### [About this task]
Copy exactly the stretch of data below from the line with "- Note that" through the line with "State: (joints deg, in", including both of those lines.

### [Data extract]

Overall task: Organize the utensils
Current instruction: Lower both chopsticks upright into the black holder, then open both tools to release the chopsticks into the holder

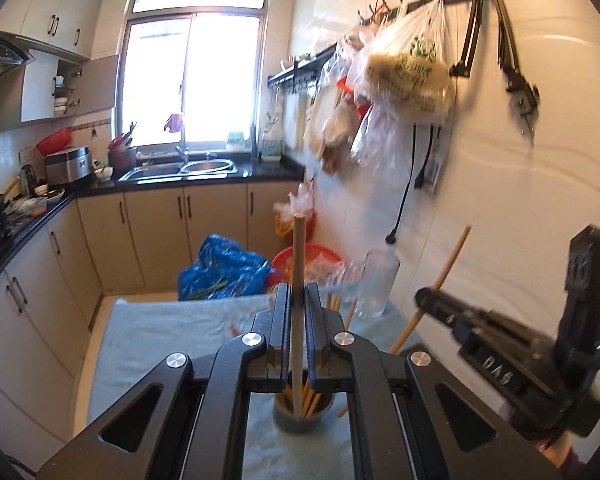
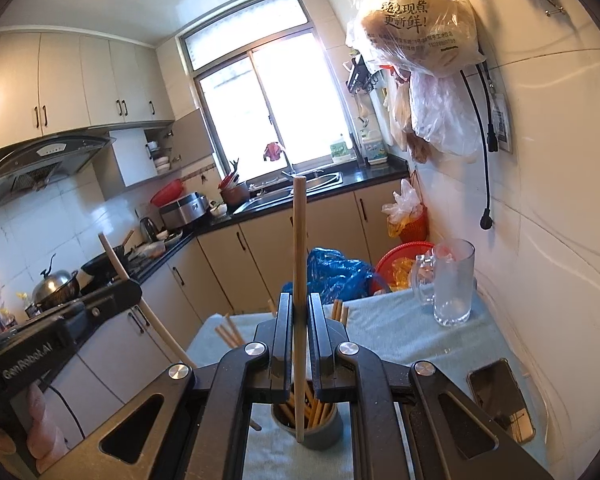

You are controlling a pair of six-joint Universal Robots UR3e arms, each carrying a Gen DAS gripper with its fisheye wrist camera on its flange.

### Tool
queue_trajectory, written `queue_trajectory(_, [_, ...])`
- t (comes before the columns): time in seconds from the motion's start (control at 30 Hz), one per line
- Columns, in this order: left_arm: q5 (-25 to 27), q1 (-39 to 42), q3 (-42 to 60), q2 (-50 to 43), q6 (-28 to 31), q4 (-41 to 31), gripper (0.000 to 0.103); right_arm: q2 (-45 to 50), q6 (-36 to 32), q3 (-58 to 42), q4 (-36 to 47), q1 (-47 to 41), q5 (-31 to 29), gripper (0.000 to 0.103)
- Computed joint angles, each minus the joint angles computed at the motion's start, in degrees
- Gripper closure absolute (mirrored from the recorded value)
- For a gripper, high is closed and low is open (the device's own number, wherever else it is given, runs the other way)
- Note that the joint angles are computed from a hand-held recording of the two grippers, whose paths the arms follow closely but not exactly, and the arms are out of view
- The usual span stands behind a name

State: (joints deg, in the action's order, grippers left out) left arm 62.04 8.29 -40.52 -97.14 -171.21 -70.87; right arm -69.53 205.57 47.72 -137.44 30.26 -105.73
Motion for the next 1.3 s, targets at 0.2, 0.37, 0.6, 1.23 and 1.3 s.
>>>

### [Reply to the task]
- Note that the joint angles are computed from a hand-held recording of the two grippers, whose paths the arms follow closely but not exactly, and the arms are out of view
- The usual span stands behind a name

State: (joints deg, in the action's order, grippers left out) left arm 62.04 8.29 -40.52 -97.14 -171.21 -70.87; right arm -69.53 205.57 47.72 -137.44 30.26 -105.73

The complete answer has been given.